A single study will not tell you everything about everything. No, ruminants will not just magically appear in the landscape, we're living in a causal universe, after all.

Suppose, for the sake of argument, that all ruminants indeed all grazers (also deer, giraffes, whatever) are extinct. Plants will flourish, not being eaten by them, then individual plants, or parts of them (falling leaves etc) will die as part of their normal life/reproduction cycle -- and get eaten by fungi, bacteria, etc. Which will burp CO2 and probably other greenhouse gases.

The condition for nature to produce CO2 are simple: The presence of carbon in a form that can be oxidised, such as sugar and starches of which plants produce plenty, the presence of oxygen, and a critter, any critter, that can do it. Even if it's just a single species, it's going to eat the whole thing and release all the carbon back into the atmosphere. Consuming available energy to reproduce itself is literally what life is all about.

If there's energy around that can be used, nature will use it. Have a look at the most biodiverse and productive ecosystem in the world, the Amazon rain forest: It has very poor soil because as soon as something dies, its remains are recycled by something else.
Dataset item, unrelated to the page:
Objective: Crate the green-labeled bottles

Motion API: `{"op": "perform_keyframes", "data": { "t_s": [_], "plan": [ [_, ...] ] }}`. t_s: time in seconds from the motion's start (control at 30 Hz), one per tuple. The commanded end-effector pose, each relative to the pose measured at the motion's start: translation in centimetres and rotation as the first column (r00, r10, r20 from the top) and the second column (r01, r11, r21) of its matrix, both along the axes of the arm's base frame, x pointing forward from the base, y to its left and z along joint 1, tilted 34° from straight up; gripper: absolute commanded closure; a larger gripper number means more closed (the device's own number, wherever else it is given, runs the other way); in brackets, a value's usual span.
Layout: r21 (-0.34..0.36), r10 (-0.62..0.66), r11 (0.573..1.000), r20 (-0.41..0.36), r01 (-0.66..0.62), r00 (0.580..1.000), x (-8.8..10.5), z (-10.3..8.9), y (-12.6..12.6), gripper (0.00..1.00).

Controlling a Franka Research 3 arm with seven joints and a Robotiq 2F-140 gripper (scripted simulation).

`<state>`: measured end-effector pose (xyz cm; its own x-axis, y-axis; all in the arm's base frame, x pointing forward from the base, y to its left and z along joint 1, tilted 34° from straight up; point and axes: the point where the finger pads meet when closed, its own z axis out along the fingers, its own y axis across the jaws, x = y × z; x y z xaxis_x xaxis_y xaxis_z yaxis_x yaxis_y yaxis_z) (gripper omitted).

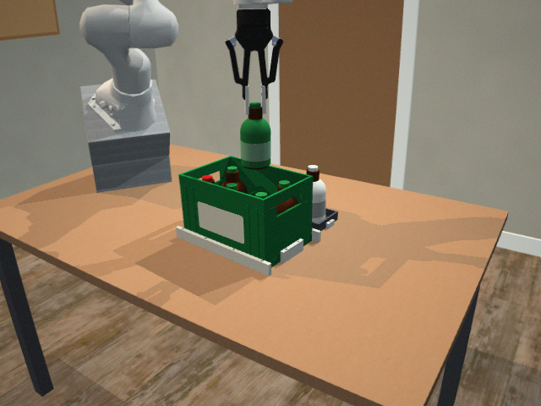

Destroying the Amazon rain forest releases CO2, again planting stuff there re-captures it, but reconstituted forest doesn't continue to sequester carbon indefinitely: Only until it has accumulated the amount of carbon that it needs to sustain itself, after that it's going to be carbon-neutral.

You may be asking "but then how did all that oil and coal end up in the soil": Highly specific circumstances: Plants were producing stuff that critters couldn't eat. But we're currently not in that situation and in fact critters seem to be ludicrously efficient at evolving to break up new compounds. PET was first synthesised 1941, in 2016 scientists found critters which can eat it -- producing CO2 in the process, of course. That's exactly what's going to happen to all that herbivore-free land you envision. If we want to sequester carbon, care has to be taken that nature won't dig it up again.